Records contained in a dataset:
*-*-*
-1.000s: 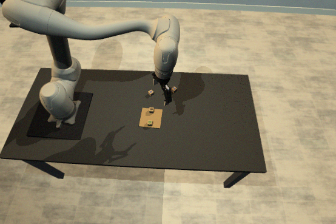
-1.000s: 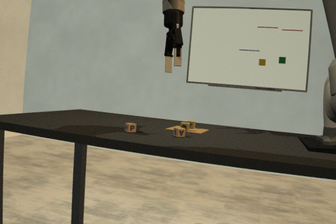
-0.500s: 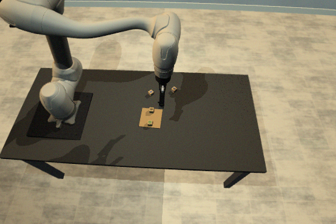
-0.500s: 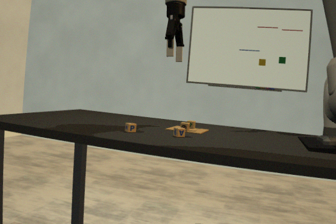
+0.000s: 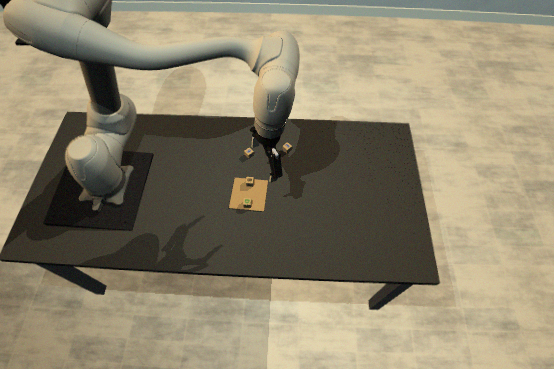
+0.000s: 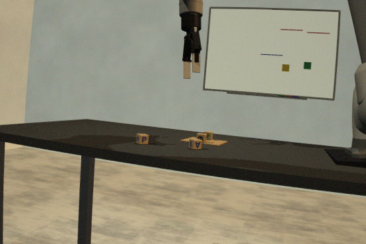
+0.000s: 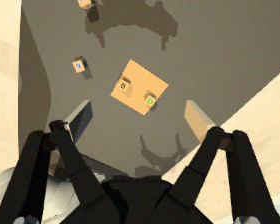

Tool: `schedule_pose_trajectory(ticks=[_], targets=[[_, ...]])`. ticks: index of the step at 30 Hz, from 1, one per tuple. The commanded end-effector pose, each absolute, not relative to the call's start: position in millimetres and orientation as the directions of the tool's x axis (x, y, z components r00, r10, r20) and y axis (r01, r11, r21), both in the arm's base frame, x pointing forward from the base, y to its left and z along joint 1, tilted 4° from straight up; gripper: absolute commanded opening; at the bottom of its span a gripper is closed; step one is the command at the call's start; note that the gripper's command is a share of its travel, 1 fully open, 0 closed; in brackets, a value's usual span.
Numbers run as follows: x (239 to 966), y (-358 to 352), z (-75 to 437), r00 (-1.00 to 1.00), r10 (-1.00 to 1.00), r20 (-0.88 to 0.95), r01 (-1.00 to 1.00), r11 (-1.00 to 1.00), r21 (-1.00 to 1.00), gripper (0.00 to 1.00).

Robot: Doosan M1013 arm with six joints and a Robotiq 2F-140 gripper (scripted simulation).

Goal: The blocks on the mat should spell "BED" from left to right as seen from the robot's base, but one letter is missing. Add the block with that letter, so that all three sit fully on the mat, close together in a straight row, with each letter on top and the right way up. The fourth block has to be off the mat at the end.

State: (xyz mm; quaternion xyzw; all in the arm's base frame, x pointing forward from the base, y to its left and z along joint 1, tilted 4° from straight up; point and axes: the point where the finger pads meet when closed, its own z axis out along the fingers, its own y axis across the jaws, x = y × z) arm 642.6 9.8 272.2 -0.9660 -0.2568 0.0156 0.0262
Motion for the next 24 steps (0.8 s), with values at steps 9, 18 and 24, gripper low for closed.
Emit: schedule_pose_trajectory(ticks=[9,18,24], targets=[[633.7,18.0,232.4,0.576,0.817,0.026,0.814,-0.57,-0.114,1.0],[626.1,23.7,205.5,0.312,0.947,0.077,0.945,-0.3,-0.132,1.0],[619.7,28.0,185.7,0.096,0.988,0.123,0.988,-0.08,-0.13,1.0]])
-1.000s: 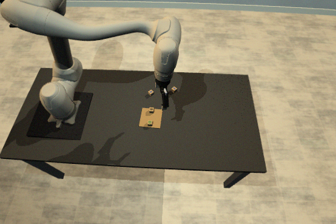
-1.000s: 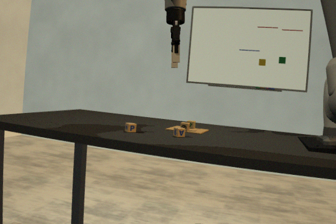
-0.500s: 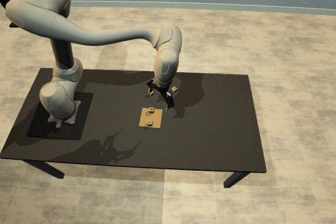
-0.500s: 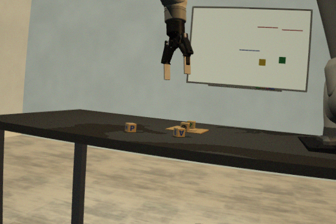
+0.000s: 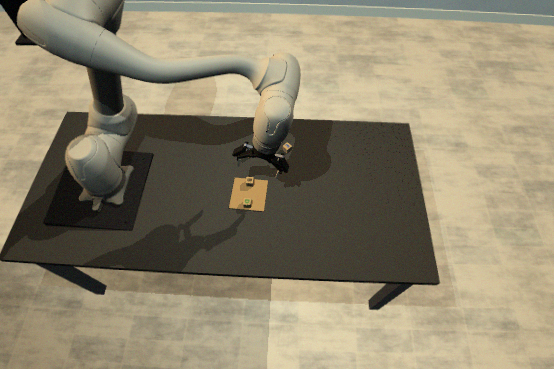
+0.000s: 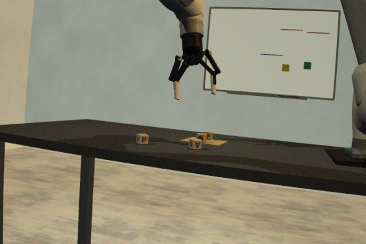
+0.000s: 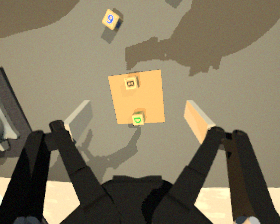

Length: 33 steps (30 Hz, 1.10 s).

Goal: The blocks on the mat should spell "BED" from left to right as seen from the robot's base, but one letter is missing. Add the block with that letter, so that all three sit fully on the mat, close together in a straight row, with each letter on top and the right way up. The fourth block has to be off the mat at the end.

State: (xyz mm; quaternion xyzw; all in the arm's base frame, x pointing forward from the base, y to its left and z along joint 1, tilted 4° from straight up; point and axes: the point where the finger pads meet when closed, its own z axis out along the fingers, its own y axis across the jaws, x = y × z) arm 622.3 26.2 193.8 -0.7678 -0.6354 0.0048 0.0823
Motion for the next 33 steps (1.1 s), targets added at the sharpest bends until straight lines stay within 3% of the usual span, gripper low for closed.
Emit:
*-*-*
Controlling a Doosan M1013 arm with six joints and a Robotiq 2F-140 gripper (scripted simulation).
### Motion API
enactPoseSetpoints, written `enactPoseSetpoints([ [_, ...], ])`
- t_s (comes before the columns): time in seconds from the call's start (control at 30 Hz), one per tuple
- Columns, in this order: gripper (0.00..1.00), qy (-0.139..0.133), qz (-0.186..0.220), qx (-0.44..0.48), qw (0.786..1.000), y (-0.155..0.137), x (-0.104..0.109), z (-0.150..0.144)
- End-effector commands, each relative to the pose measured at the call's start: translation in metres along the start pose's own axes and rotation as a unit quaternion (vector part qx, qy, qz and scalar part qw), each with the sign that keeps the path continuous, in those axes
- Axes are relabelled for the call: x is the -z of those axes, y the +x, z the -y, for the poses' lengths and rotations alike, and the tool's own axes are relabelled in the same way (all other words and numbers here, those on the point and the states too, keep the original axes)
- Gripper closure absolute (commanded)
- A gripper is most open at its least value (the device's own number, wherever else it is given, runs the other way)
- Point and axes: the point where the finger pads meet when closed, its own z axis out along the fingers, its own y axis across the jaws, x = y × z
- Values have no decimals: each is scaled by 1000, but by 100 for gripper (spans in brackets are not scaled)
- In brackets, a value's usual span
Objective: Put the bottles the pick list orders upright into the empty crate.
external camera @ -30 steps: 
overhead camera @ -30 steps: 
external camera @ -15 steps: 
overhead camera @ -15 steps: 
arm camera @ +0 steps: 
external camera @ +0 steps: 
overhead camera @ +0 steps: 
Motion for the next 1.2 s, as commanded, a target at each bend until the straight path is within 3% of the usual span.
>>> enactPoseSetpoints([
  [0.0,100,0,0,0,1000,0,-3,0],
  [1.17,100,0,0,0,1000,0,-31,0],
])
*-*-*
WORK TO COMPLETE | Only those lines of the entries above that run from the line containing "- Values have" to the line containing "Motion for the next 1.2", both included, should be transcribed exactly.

SOLUTION TO THIS PROBLEM |
- Values have no decimals: each is scaled by 1000, but by 100 for gripper (spans in brackets are not scaled)
- In brackets, a value's usual span
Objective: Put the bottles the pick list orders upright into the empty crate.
external camera @ -30 steps: 
overhead camera @ -30 steps: 
external camera @ -15 steps: 
overhead camera @ -15 steps: 
arm camera @ +0 steps: 
external camera @ +0 steps: 
overhead camera @ +0 steps: 
Motion for the next 1.2 s, as commanded, a target at each bend until the straight path is within 3% of the usual span.

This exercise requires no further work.